Myricanol represses renal fibrosis by activating TFAM and ZNRF1 to inhibit tubular epithelial cells ferroptosis

Background: Mitochondrial dysfunction induces Ferroptosis in renal tubular epithelial cells (TECs). Studies have shown that myricanol maintains muscle cell function by enhancing mitochondrial energy metabolism.

Hypothesis: Myricanol delays renal fibrosis by maintaining mitochondrial integrity and inhibiting Ferroptosis in TECs.

Methods: Mice kidney lacking mitochondrial transcription factor A (TFAM), blood specimens, or pathological sections of renal tissue from patients with renal failure were used to explore the relationship between mitochondrial and renal functions. Erastin induced-TECs Ferroptosis was used to study the potential mechanism by which TFAM regulates renal fibrosis. Chronic kidney disease (CKD) mice were utilized to explore the anti-fibrotic effects of myricanol.

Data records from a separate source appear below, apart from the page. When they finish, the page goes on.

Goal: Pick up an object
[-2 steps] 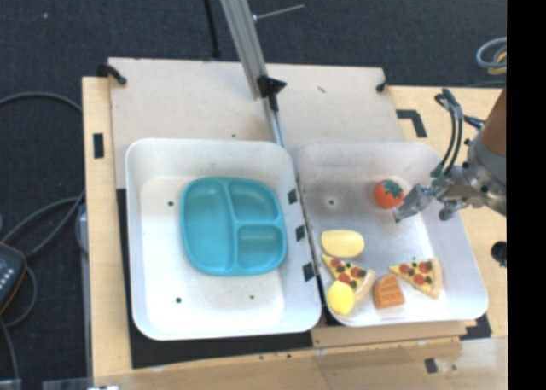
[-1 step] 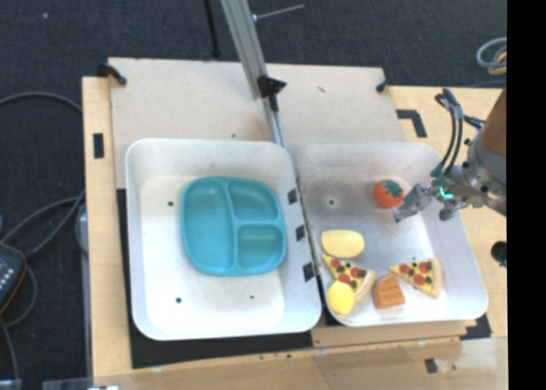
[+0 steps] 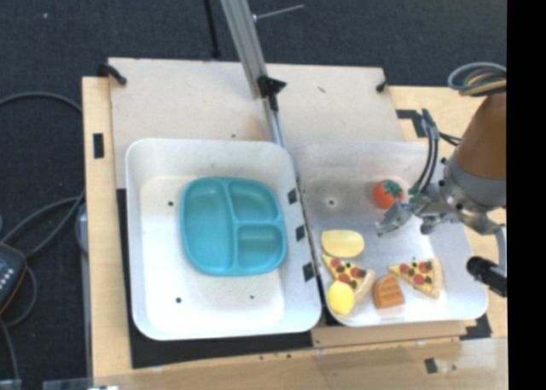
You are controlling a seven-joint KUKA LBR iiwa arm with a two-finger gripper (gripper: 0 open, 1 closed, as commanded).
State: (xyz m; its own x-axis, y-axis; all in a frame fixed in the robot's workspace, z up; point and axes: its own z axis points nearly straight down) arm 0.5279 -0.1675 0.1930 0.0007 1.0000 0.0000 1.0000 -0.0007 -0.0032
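Food toys lie together in the right bin [image 3: 444,305], probably so that the arm [image 3: 482,154], which enters from the right, can reach any of them. The gripper [image 3: 408,213] hangs low over this bin, just beside the tomato [image 3: 388,193], and nothing is seen between its fingers; whether they are apart or together cannot be told from this slant. The tomato seems the likely target, since it stands alone. The others are crowded along the front wall: a yellow oval [image 3: 342,243], a lemon [image 3: 340,298] touching one pizza slice [image 3: 348,275], an orange wedge [image 3: 388,292] and a second pizza slice [image 3: 420,276]. Such flat, touching pieces would be harder to grasp. The left bin [image 3: 153,294] holds a blue tray [image 3: 233,226], well apart. A metal pole [image 3: 243,26] crosses above the bins but does not block the arm
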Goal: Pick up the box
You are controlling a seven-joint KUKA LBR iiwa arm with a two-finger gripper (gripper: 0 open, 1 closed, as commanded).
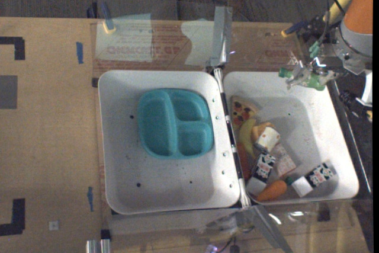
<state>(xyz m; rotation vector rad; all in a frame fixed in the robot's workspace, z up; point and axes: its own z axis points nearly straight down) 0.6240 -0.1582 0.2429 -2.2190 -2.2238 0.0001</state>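
Note:
Two small cow-patterned boxes lie in the right bin. One box stands near the bin's left wall, and the other box lies on its side in the near right corner. My gripper, with greenish fingers, hangs over the bin's far right rim, well apart from both boxes. Its fingers are spread open with nothing between them.
A pizza slice, a banana, a small white cup, a flat pinkish card and a carrot crowd the right bin's left and near side. A teal divided plate lies in the left bin.

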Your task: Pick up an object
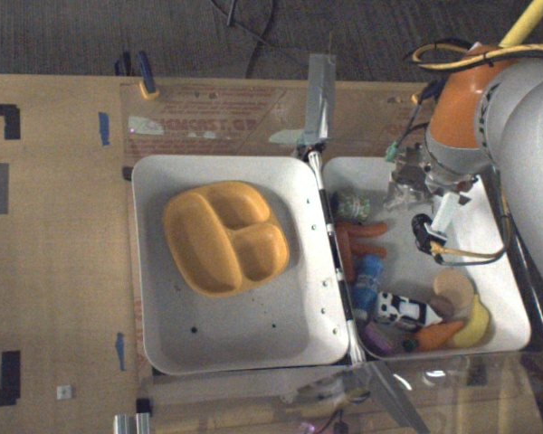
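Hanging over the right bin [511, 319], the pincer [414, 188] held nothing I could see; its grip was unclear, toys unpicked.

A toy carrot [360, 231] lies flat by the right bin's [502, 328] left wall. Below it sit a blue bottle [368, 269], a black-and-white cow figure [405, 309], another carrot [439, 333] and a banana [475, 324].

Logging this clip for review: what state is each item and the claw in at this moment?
Yellow divided plate: upright, lying in the left bin.
Banana: lying at the right bin's near corner.
Carrot: lying flat beside the banana.
Claw: above the right bin, nothing seen between its fingers.
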Motion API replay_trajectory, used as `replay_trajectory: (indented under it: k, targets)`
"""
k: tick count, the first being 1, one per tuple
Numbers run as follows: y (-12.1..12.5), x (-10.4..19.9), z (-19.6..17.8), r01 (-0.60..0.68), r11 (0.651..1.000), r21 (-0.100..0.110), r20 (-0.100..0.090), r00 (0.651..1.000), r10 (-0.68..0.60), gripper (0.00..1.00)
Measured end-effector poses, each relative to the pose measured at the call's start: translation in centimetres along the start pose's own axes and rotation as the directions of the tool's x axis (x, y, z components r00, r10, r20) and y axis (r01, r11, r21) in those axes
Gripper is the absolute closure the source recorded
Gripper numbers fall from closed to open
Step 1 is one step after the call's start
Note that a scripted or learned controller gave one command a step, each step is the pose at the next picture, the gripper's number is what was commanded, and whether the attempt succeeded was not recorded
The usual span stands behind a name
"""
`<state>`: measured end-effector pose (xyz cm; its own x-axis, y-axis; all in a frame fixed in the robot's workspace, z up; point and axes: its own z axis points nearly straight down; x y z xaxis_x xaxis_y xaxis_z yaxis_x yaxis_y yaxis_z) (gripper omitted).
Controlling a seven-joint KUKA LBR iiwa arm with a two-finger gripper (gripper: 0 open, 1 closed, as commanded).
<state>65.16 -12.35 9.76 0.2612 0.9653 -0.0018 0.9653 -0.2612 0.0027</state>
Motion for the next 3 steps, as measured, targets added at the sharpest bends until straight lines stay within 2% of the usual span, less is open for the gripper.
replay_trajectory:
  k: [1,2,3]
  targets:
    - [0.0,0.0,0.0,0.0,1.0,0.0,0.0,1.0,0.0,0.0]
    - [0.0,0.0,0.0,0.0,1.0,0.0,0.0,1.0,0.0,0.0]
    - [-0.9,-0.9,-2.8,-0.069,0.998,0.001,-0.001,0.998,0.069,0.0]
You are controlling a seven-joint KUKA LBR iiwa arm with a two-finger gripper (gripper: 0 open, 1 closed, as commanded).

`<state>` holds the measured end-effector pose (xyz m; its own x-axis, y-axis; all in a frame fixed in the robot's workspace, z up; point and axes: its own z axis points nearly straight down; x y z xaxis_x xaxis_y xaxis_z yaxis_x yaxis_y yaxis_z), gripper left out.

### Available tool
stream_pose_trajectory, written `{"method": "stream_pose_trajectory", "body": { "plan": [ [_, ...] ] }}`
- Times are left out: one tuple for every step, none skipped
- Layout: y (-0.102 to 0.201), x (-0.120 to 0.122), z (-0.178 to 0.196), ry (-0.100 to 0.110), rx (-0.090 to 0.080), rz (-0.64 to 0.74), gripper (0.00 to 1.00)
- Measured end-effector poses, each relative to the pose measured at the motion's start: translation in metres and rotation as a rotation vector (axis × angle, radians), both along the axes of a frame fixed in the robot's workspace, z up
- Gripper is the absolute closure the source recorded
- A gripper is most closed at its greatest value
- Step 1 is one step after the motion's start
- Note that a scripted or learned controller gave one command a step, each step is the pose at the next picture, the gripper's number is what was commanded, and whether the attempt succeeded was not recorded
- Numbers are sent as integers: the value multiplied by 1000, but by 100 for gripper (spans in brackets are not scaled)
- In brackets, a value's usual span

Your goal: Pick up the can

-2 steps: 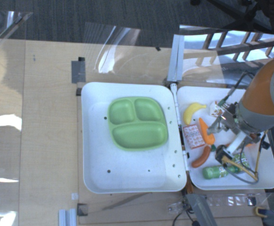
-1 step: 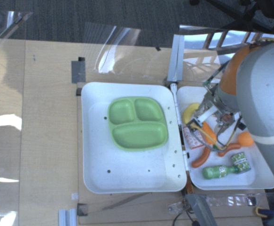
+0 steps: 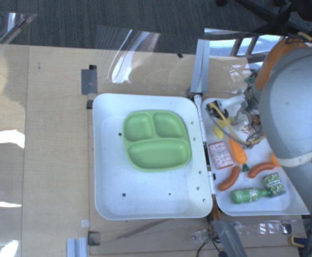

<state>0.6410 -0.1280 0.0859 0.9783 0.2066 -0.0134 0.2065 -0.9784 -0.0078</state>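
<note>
The hand is hovering, its state impossible to tell. The can is lying well nearer the camera than the hand, beside a bottle. Likely light, stiff and slick, it is inviting a grip across its sides.

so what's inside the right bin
In the right bin: a green bottle, two sausages, a carrot, a red-patterned card. The arm covers the bin's far and right parts; no can visible.
</note>
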Motion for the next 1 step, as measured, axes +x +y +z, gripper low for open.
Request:
{"method": "stream_pose_trajectory", "body": {
  "plan": [
    [1,4,12,-15,-8,13,100]
  ]
}}
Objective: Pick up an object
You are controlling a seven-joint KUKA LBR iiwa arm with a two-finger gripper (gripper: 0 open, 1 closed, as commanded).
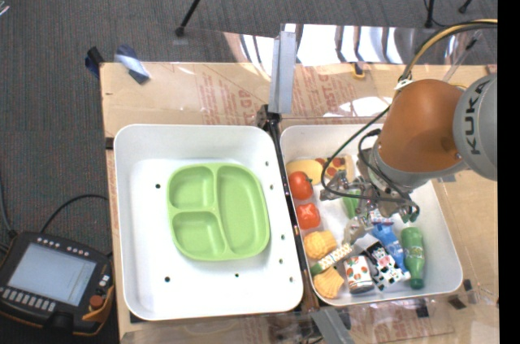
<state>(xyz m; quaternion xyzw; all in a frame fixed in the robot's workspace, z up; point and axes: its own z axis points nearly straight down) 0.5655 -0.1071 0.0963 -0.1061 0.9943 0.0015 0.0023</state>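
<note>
The right bin [452,257] holds several toy foods. A red tomato [300,185] lies beside a yellow fruit [307,167], with a red pepper [308,215] and a yellow corn piece [319,242] below them. A green bottle [413,253], a blue packet [387,237] and a small can [358,273] lie toward the bin's near right. My gripper [367,214] hangs low over the middle of this pile, just left of the blue packet. The orange wrist band hides most of it from above, and nothing can be seen held in it.
In the left bin [146,163] lies a green divided plate [218,211]. A grey upright post [282,74] stands behind the seam between the bins. Arm cables loop over the right bin's far side. A teach pendant [53,277] lies on the floor at the left.
</note>
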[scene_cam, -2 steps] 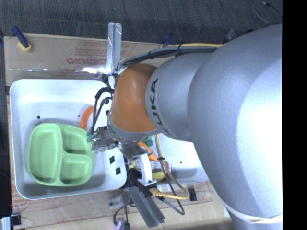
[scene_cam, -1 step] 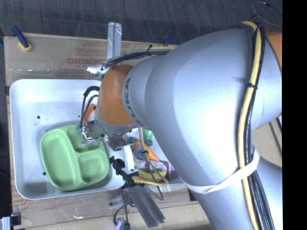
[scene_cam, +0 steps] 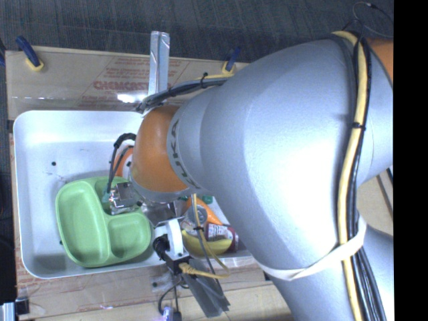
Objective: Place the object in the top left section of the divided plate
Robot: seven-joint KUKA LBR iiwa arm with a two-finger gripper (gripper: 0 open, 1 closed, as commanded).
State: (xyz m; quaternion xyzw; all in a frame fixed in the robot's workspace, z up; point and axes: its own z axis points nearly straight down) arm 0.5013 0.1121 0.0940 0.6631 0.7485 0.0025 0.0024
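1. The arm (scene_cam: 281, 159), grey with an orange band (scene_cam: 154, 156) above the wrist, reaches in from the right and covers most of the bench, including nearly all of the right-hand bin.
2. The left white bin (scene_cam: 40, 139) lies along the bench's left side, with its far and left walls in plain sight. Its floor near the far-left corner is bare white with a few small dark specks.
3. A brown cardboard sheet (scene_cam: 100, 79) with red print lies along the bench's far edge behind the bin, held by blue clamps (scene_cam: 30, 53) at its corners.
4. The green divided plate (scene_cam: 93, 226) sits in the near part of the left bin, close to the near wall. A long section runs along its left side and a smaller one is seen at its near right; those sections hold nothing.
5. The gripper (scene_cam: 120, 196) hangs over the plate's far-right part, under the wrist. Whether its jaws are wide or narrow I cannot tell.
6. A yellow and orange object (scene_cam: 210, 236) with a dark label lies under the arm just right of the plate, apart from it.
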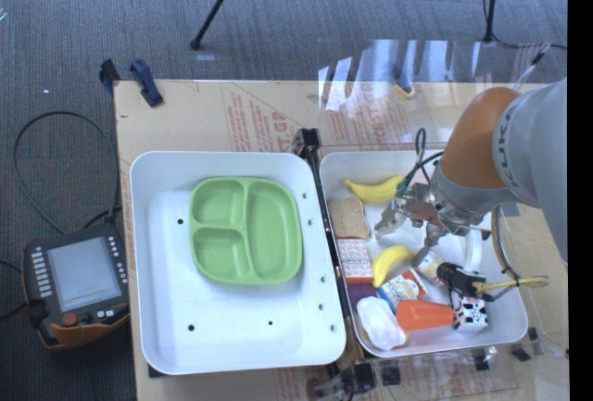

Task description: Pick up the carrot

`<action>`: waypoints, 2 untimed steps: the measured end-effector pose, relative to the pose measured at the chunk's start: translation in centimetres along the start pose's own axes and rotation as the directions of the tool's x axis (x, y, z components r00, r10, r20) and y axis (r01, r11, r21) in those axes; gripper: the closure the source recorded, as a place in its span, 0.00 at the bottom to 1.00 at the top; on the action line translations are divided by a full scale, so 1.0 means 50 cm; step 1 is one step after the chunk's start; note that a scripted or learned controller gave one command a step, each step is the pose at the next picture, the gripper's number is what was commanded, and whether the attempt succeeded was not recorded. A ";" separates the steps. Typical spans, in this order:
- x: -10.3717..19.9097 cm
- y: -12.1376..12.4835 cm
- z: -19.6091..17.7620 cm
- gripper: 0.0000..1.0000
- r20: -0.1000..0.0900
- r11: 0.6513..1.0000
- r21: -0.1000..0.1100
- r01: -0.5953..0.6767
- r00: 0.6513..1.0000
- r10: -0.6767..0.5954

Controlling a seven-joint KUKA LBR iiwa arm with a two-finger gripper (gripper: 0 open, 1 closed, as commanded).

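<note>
Arm: grey with an orange band (477,144), reaching in from the right over the right bin (515,316).
Gripper (408,237): low over the middle of the right bin, its two fingers spread apart, with nothing between them; one fingertip (384,225) sits near the bread, the other is just above the lower banana.
Carrot (426,315): orange, lying on its side near the front of the right bin, well apart from the gripper (a small carton lies between them).
Bananas: one (375,190) near the back of the right bin, curved; a second (390,263) in the middle, just beside the gripper's lower finger.
Bread (349,217): a brown slice along the left wall of the right bin.
Red-and-white pack (355,260): just in front of the bread, against the same wall.
White item (379,322): soft-looking, at the front left of the right bin, touching the carrot's blunt end.
Cow toy (470,313): black and white, just right of the carrot's tip.
Left bin (157,316): holds a green plate (246,231) with three compartments, set toward the back.
Floor: a pendant (79,281) with a screen lies left of the bench.
</note>
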State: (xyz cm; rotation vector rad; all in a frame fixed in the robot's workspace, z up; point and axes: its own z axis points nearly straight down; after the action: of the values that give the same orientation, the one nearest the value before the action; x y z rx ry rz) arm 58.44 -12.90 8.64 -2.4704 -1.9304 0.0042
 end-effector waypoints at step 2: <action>-0.051 -0.210 -0.001 0.00 0.002 0.999 -0.006 -0.044 0.999 0.044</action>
State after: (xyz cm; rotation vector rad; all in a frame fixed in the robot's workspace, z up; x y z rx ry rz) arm 47.63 -12.85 8.75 -2.5171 -1.8787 0.0014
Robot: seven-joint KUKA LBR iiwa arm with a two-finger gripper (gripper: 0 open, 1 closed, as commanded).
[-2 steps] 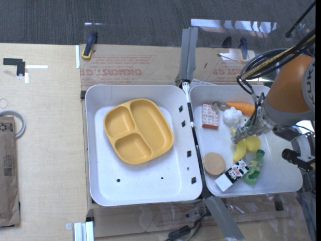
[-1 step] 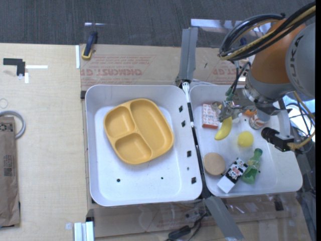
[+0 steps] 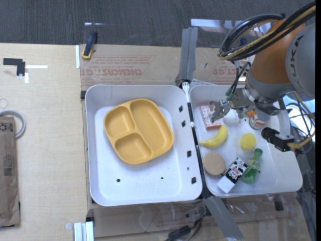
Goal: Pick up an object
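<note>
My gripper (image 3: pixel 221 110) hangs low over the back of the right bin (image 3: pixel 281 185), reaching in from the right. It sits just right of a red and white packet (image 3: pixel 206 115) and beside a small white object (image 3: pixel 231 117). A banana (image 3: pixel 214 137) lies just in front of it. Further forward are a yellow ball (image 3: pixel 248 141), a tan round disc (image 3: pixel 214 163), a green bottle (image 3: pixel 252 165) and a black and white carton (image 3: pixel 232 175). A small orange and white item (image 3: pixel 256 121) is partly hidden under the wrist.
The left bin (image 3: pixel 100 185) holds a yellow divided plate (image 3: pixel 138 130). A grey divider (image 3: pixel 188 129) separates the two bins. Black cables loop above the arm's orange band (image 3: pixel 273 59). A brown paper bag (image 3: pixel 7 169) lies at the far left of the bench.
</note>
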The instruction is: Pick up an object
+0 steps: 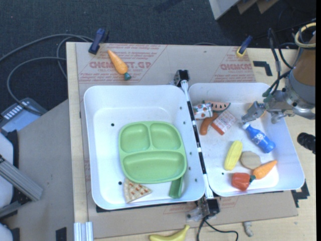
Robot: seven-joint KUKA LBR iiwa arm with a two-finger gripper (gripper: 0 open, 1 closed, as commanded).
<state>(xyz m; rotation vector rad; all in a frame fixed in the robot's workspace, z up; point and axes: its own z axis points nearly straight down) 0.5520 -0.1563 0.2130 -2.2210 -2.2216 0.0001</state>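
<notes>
Objects crowd the right bin (293,154) at the frame's right: blue bottle (260,137), corn (232,154), carrot (264,169). Our hand (257,111) hovers above the bottle; we cannot tell its spread. We judge the round bottle may roll away, though open floor lies left of it.

One fixed camera above the bench (150,59), slanted downward, both white bins (100,149) fully framed
</notes>
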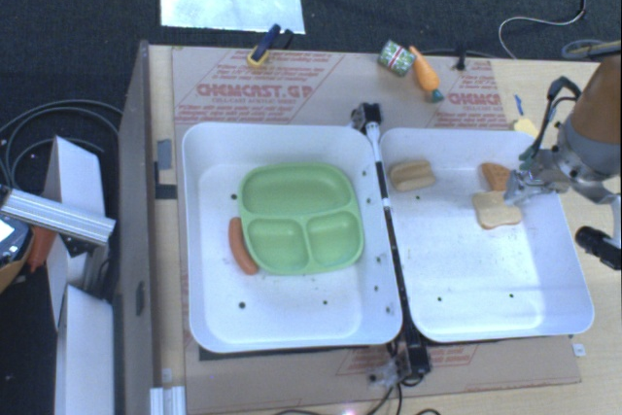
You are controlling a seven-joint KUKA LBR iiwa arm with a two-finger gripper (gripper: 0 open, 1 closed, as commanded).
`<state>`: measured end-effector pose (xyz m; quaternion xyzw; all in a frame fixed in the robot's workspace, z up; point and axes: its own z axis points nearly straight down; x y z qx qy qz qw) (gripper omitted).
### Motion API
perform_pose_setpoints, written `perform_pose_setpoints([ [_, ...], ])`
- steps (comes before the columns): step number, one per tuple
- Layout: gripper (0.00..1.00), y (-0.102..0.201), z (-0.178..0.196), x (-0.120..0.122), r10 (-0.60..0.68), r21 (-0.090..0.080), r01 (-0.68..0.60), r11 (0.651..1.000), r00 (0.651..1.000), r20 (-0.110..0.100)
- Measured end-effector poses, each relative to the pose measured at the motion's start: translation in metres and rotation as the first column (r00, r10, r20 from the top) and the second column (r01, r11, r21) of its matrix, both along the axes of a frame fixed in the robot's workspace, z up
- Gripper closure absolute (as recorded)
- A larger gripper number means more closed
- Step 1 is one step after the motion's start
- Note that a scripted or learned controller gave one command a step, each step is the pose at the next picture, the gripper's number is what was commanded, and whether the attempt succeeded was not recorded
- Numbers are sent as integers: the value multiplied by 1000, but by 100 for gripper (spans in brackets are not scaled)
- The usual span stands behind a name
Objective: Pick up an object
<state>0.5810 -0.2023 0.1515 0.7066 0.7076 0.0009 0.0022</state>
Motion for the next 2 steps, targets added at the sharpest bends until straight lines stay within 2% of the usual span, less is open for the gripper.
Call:
perform_pose_setpoints([
  [1, 100, 15, 3, 30, 3, 2, -2, 1000, 1000, -1],
  [2, 100, -5, -27, 35, 0, 0, 0, 1000, 1000, -3],
])
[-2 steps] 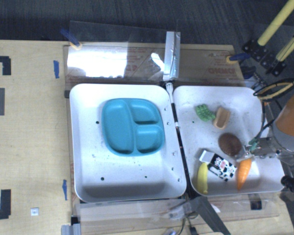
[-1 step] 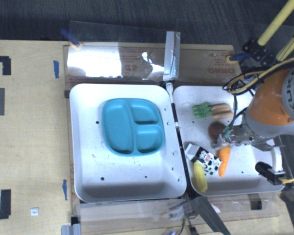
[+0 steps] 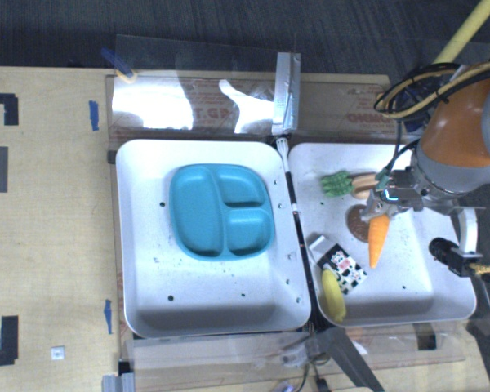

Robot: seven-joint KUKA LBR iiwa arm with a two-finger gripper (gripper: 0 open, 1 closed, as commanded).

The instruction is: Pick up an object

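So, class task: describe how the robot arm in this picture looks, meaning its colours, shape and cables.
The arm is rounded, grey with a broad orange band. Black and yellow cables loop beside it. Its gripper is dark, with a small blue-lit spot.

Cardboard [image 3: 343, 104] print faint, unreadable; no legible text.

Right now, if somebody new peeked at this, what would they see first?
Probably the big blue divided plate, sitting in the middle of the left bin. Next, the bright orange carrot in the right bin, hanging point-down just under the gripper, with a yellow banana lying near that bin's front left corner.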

Results: The number of mitochondria and TFAM expression were decreased in human blood samples and pathological sections. Renal TFAM-deficient mice exhibited abnormalities in renal function, including Ferroptosis and fibrosis. Ferrostatin-1 significantly inhibited renal fibrosis by preventing TECs Ferroptosis. Transcriptional Sequencing results indicated that zinc and ring finger 1 (ZNRF1) were important downstream genes of TFAM that regulate Ferroptosis. We demonstrated that TFAM deficiency and Ferroptosis, which destroyed interaction between ZNRF1 and the iron transport-related protein lipocalin-2 (LCN2), but myricanol clould reverse this effect. Overexpression of ZNRF1 efficiently maintained mitochondrial integrity and inhibited renal fibrosis. Myricanol ameliorated transforming growth factor β1-induced mitochondrial impairment. We firstly confirmed that myricanol efficiently improved renal function and suppresses fibrosis in CKD mice.

Conclusions: Myricanol efficiently inhibit fibrosis through activating TFAM to stimulate the interaction between ZNRF1 and LCN2.

Ferroptosis; LCN2; Myricanol; Renal fibrosis; TFAM; ZNRF1.